*What this task involves*. Each record listed below is to be output exactly as written.

*Excerpted records*.

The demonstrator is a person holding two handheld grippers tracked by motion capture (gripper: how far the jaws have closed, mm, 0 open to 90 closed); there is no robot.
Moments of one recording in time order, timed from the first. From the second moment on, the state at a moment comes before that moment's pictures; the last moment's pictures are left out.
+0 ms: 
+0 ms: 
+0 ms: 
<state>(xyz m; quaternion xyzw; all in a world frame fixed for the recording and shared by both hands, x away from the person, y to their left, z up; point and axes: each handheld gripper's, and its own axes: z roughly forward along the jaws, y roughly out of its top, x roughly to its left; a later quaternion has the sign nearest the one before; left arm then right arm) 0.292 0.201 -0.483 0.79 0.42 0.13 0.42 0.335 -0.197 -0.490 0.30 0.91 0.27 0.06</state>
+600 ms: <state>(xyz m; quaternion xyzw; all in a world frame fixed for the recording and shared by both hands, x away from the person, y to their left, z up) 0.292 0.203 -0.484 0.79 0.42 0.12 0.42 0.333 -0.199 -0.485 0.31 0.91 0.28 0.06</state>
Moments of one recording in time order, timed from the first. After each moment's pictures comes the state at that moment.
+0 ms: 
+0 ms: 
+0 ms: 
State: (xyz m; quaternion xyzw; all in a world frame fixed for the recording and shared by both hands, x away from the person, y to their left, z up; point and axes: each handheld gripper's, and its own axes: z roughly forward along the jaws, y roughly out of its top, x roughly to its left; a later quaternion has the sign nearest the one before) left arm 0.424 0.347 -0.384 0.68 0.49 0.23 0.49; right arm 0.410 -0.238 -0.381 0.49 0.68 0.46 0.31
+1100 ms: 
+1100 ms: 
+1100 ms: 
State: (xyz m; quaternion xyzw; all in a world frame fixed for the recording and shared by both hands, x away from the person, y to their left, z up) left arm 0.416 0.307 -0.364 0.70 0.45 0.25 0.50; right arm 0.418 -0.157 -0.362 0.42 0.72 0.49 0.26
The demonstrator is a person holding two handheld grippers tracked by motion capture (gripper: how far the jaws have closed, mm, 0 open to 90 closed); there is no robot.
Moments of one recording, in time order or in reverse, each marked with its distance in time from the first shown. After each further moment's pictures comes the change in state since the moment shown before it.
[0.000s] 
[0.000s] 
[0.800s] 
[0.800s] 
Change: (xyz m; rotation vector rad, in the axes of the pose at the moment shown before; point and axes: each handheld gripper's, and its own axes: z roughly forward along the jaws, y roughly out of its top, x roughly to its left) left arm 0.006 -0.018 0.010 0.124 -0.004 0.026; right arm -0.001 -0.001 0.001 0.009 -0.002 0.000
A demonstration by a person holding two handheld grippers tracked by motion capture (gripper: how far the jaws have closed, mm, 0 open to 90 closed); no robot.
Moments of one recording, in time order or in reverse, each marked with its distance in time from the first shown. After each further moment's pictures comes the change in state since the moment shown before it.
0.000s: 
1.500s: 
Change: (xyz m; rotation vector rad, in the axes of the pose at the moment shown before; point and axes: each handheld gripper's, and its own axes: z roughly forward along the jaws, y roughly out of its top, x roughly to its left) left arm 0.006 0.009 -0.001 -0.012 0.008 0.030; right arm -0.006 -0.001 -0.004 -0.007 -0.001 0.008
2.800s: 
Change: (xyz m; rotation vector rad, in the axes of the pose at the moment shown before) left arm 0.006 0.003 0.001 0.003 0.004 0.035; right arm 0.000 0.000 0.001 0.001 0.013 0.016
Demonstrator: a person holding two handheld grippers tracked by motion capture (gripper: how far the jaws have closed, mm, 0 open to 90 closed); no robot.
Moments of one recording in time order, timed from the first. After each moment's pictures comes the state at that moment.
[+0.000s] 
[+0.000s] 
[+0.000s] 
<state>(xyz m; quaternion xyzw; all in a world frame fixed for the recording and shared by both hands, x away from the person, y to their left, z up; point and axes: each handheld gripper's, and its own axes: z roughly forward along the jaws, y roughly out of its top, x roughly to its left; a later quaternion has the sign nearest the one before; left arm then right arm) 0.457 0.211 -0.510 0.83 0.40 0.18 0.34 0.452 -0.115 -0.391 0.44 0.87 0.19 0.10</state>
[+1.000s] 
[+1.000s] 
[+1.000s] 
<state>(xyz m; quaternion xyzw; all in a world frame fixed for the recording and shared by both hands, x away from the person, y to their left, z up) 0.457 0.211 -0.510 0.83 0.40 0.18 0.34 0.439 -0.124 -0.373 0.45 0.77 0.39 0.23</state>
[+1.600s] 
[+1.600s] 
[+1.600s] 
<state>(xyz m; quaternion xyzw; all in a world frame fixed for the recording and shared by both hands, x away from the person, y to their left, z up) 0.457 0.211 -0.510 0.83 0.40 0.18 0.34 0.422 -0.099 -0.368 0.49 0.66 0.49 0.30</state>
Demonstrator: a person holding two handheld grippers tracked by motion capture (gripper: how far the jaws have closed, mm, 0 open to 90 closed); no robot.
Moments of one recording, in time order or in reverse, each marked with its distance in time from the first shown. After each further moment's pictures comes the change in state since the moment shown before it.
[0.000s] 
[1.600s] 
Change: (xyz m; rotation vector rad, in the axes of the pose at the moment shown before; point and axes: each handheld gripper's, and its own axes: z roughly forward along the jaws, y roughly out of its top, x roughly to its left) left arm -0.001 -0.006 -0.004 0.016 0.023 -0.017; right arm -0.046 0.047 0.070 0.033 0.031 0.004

*Answer area*.
The demonstrator is a person holding two handheld grippers tracked by motion capture (gripper: how far the jaws have closed, mm, 0 open to 90 closed); there is no robot.
Moments of one recording in time order, timed from the first. From the second moment on, the state at a moment comes before that moment's pictures; the last moment's pictures are left out.
+0 ms: 
+0 ms: 
+0 ms: 
<state>(xyz m; quaternion xyzw; all in a world frame fixed for the recording and shared by both hands, x away from the person, y to their left, z up; point and axes: each handheld gripper's, and its own axes: z roughly forward along the jaws, y roughly out of its top, x roughly to its left; a later quaternion has the sign nearest the one before; left arm then right arm) 0.292 0.201 -0.483 0.79 0.42 0.13 0.42 0.335 -0.197 -0.490 0.30 0.91 0.27 0.06</state>
+600 ms: <state>(xyz m; quaternion xyzw; all in a world frame fixed for the recording and shared by both hands, x away from the person, y to their left, z up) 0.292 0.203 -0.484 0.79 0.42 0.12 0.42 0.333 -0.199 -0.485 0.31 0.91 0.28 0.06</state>
Moments of one recording in time order, timed from the first. After each moment's pictures comes the state at that moment.
+0 ms: 
+0 ms: 
+0 ms: 
State: (xyz m; quaternion xyzw; all in a world frame fixed for the recording and shared by both hands, x away from the person, y to their left, z up; point and axes: each handheld gripper's, and its own axes: z roughly forward along the jaws, y roughly out of its top, x roughly to its left; a later quaternion has the sign nearest the one before) left arm 0.424 0.347 -0.384 0.68 0.49 0.23 0.49; right arm 0.410 -0.238 -0.381 0.49 0.68 0.46 0.31
+1100 ms: 
+1100 ms: 
+1100 ms: 
State: (xyz m; quaternion xyzw; all in a world frame fixed for the recording and shared by both hands, x away from the person, y to their left, z up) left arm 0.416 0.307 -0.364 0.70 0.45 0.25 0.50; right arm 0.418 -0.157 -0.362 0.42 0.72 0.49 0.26
The demonstrator is a person holding two handheld grippers tracked by motion capture (gripper: how far the jaws have closed, mm, 0 open to 90 closed); there is no robot.
Moments of one recording, in time order or in reverse, each marked with its distance in time from the first shown. After each further moment's pictures comes the change in state since the moment shown before it.
[0.000s] 
[0.000s] 
[0.800s] 
[0.800s] 
Change: (xyz m; rotation vector rad, in the axes of the pose at the moment shown before; point and axes: each handheld gripper's, and its own axes: z roughly forward along the jaws, y roughly out of its top, x roughly to its left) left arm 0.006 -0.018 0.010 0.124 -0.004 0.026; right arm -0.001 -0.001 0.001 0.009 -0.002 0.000
A demonstration by a person holding two handheld grippers tracked by motion capture (gripper: how far the jaws have closed, mm, 0 open to 90 closed); no robot.
Moments of one recording, in time order or in reverse, each marked with its distance in time from the first shown. After each further moment's pictures comes the change in state since the moment shown before it.
0.000s: 
1.500s: 
Change: (xyz m; rotation vector rad, in the axes of the pose at the moment shown before; point and axes: each handheld gripper's, and its own axes: z roughly forward along the jaws, y roughly out of its top, x roughly to its left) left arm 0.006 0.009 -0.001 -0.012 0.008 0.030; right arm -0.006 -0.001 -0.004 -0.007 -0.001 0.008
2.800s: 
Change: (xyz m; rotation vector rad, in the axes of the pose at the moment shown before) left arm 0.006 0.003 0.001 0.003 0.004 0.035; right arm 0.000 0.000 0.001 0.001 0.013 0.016
Demonstrator: a person holding two handheld grippers tracked by motion capture (gripper: how far the jaws have closed, mm, 0 open to 90 closed); no robot.
Moments of one recording in time order, timed from the first. After each moment's pictures comes the state at that moment.
[+0.000s] 
[+0.000s] 
[+0.000s] 
<state>(xyz m; quaternion xyzw; all in a world frame fixed for the recording and shared by both hands, x away from the person, y to their left, z up; point and axes: each handheld gripper's, and its own axes: z roughly forward along the jaws, y roughly out of its top, x roughly to its left; a later quaternion has the sign nearest the one before; left arm then right arm) 0.457 0.211 -0.510 0.83 0.40 0.18 0.34 0.452 -0.115 -0.391 0.44 0.87 0.19 0.10</state>
[+1.000s] 
[+1.000s] 
[+1.000s] 
<state>(xyz m; quaternion xyzw; all in a world frame fixed for the recording and shared by both hands, x away from the person, y to their left, z up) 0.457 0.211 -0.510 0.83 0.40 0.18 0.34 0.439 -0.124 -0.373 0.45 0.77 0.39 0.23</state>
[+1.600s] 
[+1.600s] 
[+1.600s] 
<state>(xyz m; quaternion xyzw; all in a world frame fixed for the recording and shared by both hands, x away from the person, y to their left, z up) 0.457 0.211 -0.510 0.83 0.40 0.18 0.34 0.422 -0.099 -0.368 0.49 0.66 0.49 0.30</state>
Demonstrator: a person holding two handheld grippers tracked by motion capture (gripper: how far the jaws have closed, mm, 0 open to 90 closed); no robot.
Moments of one recording, in time order or in reverse, each marked with its distance in time from the first shown. After each further moment's pictures comes the change in state since the moment shown before it.
[0.000s] 
[1.600s] 
Change: (xyz m; rotation vector rad, in the axes of the pose at the moment shown before; point and axes: each handheld gripper's, and its own axes: z roughly forward along the jaws, y roughly out of its top, x roughly to its left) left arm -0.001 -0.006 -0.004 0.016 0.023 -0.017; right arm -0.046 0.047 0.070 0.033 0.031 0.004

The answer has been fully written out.